# Where to get #5 hardware cloth?



## B. Haning (Sep 14, 2007)

Where can I get # 5 hardware cloth for queen excluders? I have seen rolls of it on Walter T. Kelley's website, but I don't need $300.00 worth of it. Does anyone know where to buy smaller quantities of it?


----------



## Swobee (May 18, 2007)

I know Brushy Mountain sells it by the foot. I bet other suppliers like maybe Mann Lake also sell it by the foot.


----------



## joekurm (Sep 23, 2007)

I haven't really looked for #5 but you might check places that sell farm supplies. Maybe Tractor Supply, Ace HArdware, or True Value if there are any of those around. #5 should mean that there are 5 holes pre inch. When I looked for #8 for bottom boards locally I found #8 36" wide for as much as $4.50 per foot. I got #8 by 24" wide for $1.50 per foot. When you don't need it you will find it.


----------



## tecumseh (Apr 26, 2005)

betterbee# use to carry (and sell) smaller (10 foot I think?) rolls of the various sizes of wire. I don't suspect you will have much luck in locating the odd spacing (5 or 6) of hardware wire locally. 

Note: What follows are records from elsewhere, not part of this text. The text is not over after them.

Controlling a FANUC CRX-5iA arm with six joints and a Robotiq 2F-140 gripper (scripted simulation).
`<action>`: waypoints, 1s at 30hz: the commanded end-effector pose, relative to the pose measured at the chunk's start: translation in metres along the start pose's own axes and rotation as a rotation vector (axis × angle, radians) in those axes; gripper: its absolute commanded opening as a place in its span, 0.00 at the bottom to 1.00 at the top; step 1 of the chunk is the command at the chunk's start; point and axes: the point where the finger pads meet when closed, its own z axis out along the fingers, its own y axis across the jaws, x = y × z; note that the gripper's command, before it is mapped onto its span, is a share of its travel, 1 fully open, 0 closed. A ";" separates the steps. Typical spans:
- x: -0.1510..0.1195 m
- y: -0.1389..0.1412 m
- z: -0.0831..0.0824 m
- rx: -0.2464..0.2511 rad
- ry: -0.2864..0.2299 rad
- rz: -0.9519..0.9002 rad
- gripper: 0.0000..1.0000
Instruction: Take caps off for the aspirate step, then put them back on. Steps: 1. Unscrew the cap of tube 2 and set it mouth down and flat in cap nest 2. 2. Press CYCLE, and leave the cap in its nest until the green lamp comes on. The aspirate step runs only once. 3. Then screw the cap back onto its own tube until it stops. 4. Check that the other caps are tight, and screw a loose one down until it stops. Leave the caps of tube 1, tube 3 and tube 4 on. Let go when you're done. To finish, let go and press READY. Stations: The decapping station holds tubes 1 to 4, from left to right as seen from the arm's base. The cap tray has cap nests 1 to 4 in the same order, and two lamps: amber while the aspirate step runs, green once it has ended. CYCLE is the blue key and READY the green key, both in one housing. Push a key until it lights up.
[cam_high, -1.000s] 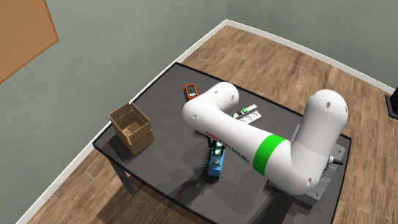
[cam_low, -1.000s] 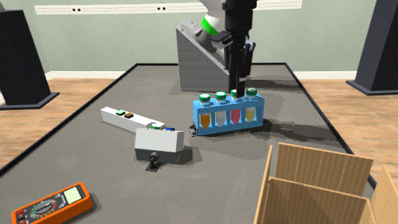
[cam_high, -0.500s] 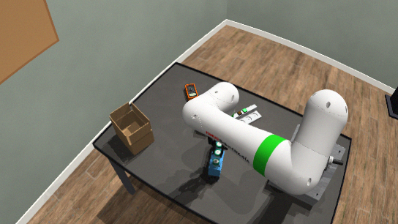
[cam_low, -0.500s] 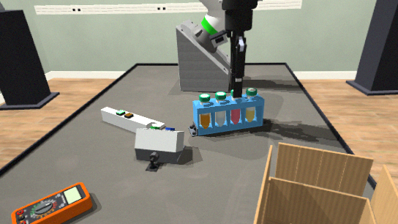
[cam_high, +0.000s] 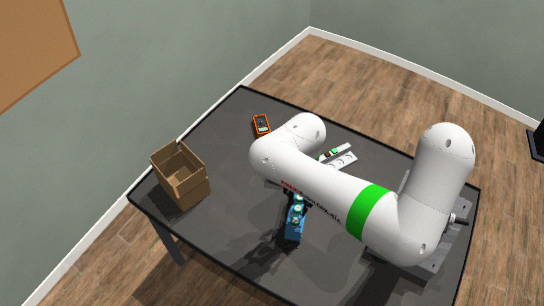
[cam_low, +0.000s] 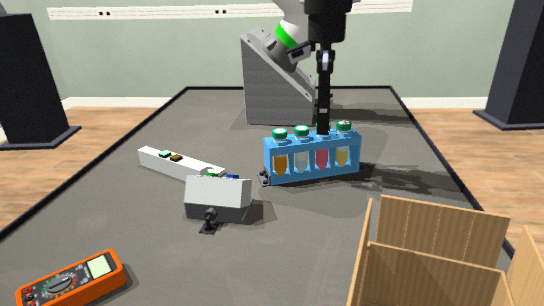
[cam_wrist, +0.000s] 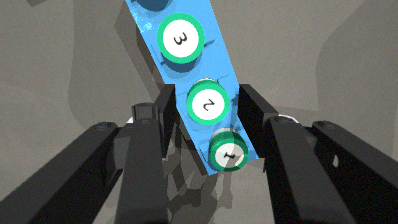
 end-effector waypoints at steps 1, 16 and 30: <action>0.000 0.000 -0.001 0.001 0.001 0.000 0.41; 0.000 0.000 -0.002 0.001 0.001 -0.360 0.41; 0.000 0.000 -0.002 0.001 0.001 -0.786 0.41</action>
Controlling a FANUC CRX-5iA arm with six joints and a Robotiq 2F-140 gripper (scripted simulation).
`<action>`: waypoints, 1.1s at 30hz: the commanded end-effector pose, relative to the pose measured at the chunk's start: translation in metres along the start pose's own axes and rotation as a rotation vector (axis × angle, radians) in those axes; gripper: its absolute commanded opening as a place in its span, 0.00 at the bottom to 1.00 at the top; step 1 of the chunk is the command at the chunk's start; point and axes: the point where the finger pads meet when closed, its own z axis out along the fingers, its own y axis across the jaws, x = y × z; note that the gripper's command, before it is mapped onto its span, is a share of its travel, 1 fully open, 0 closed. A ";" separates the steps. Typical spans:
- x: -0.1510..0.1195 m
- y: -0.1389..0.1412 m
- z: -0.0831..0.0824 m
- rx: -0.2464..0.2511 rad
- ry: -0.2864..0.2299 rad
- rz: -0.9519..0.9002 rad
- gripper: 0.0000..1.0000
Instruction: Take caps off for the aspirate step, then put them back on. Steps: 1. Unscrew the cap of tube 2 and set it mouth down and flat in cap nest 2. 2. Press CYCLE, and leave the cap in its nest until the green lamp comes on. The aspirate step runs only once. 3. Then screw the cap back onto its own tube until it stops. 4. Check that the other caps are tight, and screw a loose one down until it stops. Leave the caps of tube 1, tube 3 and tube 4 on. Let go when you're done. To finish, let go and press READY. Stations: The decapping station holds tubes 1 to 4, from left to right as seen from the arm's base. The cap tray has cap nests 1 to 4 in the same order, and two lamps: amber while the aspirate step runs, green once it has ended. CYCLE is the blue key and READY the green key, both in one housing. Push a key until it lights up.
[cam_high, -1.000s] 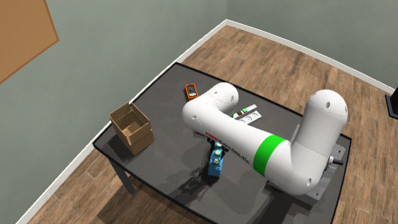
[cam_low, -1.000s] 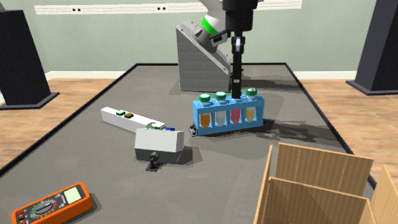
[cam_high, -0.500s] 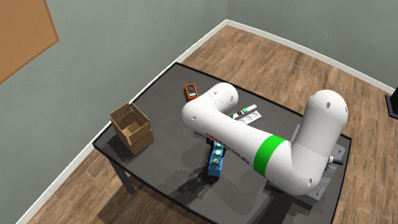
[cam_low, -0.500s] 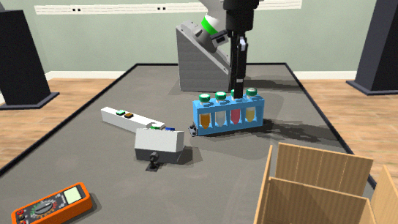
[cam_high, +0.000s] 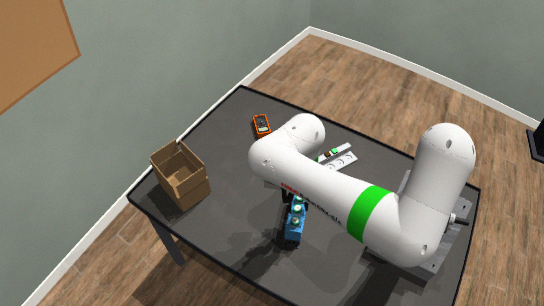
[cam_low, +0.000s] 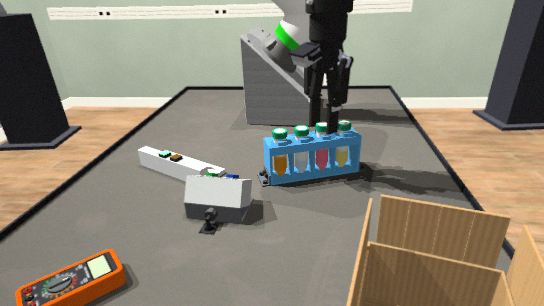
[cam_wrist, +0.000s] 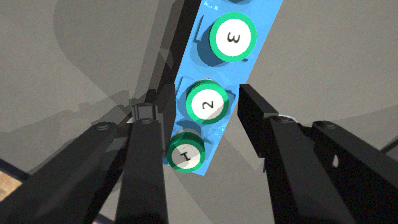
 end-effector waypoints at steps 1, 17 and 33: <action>0.001 0.000 -0.001 0.011 -0.008 -0.044 0.41; 0.000 0.000 -0.001 0.011 -0.008 -0.044 0.30; 0.001 0.000 -0.001 0.009 -0.010 0.423 0.30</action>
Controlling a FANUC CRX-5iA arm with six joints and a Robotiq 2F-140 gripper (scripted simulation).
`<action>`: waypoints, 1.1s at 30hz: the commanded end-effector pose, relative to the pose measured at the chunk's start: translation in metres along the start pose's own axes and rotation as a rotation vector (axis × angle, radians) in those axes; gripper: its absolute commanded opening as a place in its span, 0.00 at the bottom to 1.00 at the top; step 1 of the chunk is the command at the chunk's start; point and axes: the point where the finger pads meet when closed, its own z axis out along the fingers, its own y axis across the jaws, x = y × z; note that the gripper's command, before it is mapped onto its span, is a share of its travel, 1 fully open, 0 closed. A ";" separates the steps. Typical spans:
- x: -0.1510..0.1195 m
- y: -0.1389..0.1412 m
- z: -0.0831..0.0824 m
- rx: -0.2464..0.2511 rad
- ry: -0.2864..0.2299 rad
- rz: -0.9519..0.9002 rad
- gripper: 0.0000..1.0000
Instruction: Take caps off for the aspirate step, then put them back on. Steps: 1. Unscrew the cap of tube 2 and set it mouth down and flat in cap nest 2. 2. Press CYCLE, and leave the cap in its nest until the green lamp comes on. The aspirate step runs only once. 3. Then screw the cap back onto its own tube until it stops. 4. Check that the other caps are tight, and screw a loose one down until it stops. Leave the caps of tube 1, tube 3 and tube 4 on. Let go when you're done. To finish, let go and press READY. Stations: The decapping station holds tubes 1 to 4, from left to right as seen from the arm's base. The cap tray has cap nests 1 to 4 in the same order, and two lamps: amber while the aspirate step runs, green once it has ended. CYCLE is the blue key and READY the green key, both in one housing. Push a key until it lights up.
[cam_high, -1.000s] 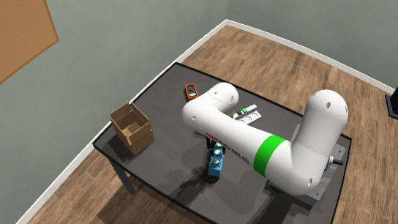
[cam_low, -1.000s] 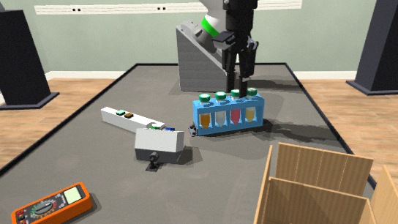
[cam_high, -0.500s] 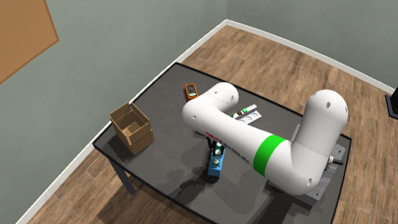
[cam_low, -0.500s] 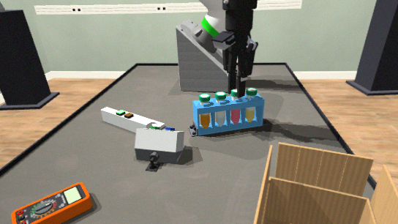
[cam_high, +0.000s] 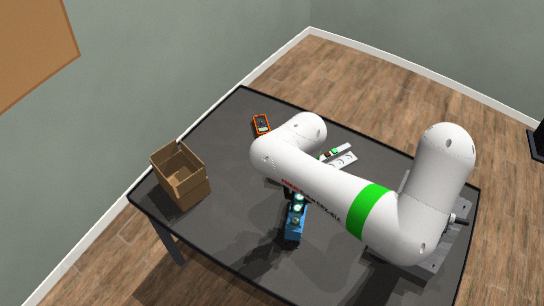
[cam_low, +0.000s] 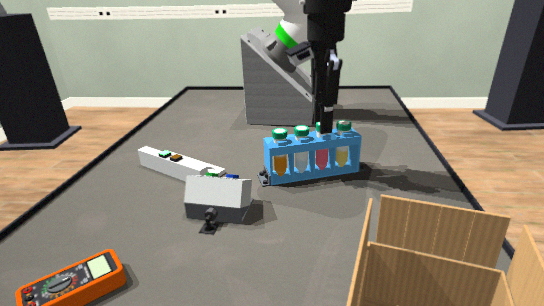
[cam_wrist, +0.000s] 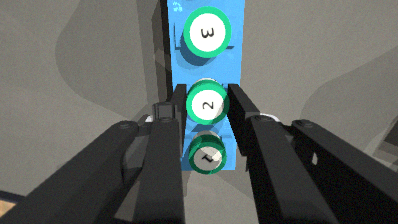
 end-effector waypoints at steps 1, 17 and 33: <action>0.000 0.000 -0.001 -0.003 0.008 0.088 0.30; 0.000 0.000 0.000 -0.002 0.009 0.373 0.41; 0.000 0.000 -0.001 -0.003 0.008 0.173 0.41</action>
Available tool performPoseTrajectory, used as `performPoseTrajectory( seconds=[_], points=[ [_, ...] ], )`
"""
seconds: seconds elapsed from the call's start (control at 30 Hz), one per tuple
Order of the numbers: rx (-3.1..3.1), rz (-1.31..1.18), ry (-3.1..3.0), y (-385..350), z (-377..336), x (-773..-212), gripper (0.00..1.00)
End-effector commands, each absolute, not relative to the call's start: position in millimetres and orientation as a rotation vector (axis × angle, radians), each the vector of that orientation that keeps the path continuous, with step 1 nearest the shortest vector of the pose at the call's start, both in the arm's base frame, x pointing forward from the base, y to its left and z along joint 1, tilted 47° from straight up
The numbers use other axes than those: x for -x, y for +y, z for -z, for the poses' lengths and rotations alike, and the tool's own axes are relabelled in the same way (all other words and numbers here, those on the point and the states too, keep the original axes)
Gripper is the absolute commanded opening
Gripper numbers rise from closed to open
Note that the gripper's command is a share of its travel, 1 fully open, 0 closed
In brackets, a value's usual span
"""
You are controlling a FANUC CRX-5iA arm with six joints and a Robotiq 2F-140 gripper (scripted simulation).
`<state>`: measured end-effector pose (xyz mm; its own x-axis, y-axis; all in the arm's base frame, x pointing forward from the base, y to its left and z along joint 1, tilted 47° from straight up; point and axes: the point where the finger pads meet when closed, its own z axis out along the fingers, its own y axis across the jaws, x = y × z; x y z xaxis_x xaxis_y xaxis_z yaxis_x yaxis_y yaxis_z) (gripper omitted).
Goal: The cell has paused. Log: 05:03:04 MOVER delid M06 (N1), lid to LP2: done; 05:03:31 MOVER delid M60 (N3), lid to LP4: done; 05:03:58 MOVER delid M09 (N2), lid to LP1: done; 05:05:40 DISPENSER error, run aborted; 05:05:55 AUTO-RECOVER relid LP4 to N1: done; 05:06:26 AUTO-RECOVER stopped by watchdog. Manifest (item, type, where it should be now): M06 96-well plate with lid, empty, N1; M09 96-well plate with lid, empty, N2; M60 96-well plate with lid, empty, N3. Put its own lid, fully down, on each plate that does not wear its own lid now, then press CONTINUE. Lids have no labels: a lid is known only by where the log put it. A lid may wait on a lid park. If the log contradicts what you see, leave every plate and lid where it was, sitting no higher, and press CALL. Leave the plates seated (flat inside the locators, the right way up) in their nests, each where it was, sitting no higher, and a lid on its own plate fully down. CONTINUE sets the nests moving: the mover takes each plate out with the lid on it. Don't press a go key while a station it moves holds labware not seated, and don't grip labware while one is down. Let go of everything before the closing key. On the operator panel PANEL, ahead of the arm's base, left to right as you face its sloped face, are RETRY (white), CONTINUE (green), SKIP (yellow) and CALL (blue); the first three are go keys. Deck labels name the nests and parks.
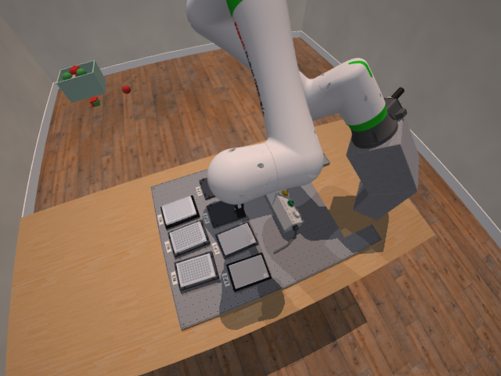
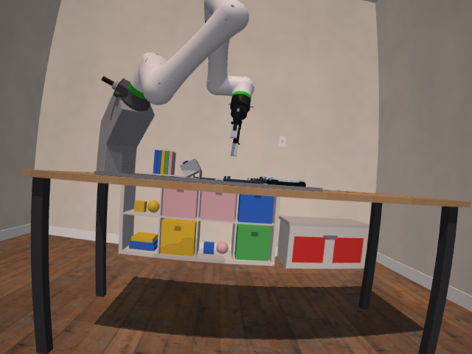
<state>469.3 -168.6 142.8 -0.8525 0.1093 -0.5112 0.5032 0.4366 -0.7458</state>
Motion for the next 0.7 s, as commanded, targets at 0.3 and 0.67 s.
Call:
performPoseTrajectory(
  seconds=[0.3, 0.67],
  points=[
    [-0.255, 0.915, 2.495, -147.2, -94.1, -539.0, 1.00],
    [-0.224, 0.870, 2.502, -142.3, -92.4, -545.1, 0.00]
  ],
)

trying to substitute other spacing (say an 8 where you need a 6) will only lead to problems (at least that is my experience).

a 'possible' alternative for no5 is the thin punched metal used in return air grates (quite common in commercial space and the grates are essentially 2'X2').

*at one time I played around with constructing pollen traps myself with some degree of success (and more than one or two failures along the way) a couple of years ago I noted betterbee had there inexpensive plastic pollen traps on sale (I think they were about $12 at the time) and I purchased a few of those and they have worked out very well.


----------



## BjornBee (Feb 7, 2003)

I can find about every size ever needed at the local Ace hardware store. And unlike some other places, if they don't have it, they are more than willing to order it.


----------



## Sundance (Sep 9, 2004)

As others have said...... local hardware chains have
amazing resources. True Value, TSC, Macs, etc.
You have to ask.....


----------



## B. Haning (Sep 14, 2007)

Thanks for the advice. I check with the hardware store and see if they can order it.


----------



## honeyman46408 (Feb 14, 2003)

*#5 wire*

I bought #7 wire @ "Lapps" this spring and they had #5 in stock sold by the foot 3ft wide.

800-321-1960


----------



## NashBeek (Feb 15, 2008)

*#5 Hardware Cloth*

Brushy Mtn. has it for $102.00 for a 100 ft. roll or $1.85 per foot.


----------



## bluegrass (Aug 30, 2006)

It is getting harder and harder to find. None of the franchised hardware stores in this area will order it for anybody anymore. We have one non-franchised store that orders from Distribution America that will order it, but you have to buy a whole roll.


----------



## Ross (Apr 30, 2003)

McMaster Carr handles just about every spacing imagineable.


----------